[Opening Material provided section]

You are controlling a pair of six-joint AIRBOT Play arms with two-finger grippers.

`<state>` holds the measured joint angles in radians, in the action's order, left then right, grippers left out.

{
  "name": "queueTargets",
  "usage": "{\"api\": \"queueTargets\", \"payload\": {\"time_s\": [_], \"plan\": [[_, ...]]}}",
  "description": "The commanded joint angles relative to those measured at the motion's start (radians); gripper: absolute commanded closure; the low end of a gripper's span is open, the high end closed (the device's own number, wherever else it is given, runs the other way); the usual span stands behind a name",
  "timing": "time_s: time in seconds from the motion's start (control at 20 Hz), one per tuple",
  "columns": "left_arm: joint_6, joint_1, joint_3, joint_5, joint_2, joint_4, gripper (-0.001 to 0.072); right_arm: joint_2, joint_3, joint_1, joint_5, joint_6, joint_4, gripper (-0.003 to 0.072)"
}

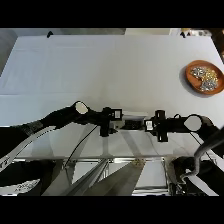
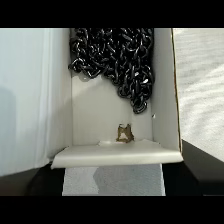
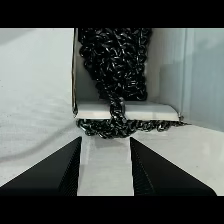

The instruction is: Fold the box and place the chain.

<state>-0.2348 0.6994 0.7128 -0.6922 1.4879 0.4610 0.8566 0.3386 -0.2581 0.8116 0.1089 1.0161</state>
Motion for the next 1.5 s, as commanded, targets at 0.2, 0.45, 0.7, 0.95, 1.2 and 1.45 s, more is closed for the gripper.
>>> {"api": "queueTargets", "payload": {"time_s": [0.2, 0.45, 0.7, 0.95, 1.2, 1.45], "plan": [[0.000, 0.000, 0.000, 0.000, 0.000, 0.000, 0.0659, 0.074, -0.003, -0.006, -0.032, 0.016, -0.003, 0.0346], [0.000, 0.000, 0.000, 0.000, 0.000, 0.000, 0.0659, 0.120, -0.003, -0.006, -0.082, 0.021, -0.006, 0.0379], [0.000, 0.000, 0.000, 0.000, 0.000, 0.000, 0.0659, 0.133, -0.003, -0.045, -0.099, 0.024, -0.011, 0.0405], [0.000, 0.000, 0.000, 0.000, 0.000, 0.000, 0.0659, 0.115, -0.003, -0.046, -0.082, 0.023, -0.006, 0.0666], [0.000, 0.000, 0.000, 0.000, 0.000, 0.000, 0.0659, 0.021, -0.003, -0.045, -0.067, 0.019, 0.009, 0.0665], [0.000, 0.000, 0.000, 0.000, 0.000, 0.000, 0.0659, -0.091, -0.002, -0.045, -0.042, -0.095, 0.153, 0.0665]]}}
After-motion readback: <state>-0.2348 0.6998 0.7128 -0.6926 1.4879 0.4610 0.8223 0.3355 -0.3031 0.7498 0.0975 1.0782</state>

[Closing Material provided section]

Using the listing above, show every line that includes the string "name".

Answer to this exercise:
  "name": "queueTargets",
  "description": "The commanded joint angles relative to those measured at the motion's start (radians); gripper: absolute commanded closure; the low end of a gripper's span is open, the high end closed (the device's own number, wherever else it is given, runs the other way); the usual span stands behind a name",

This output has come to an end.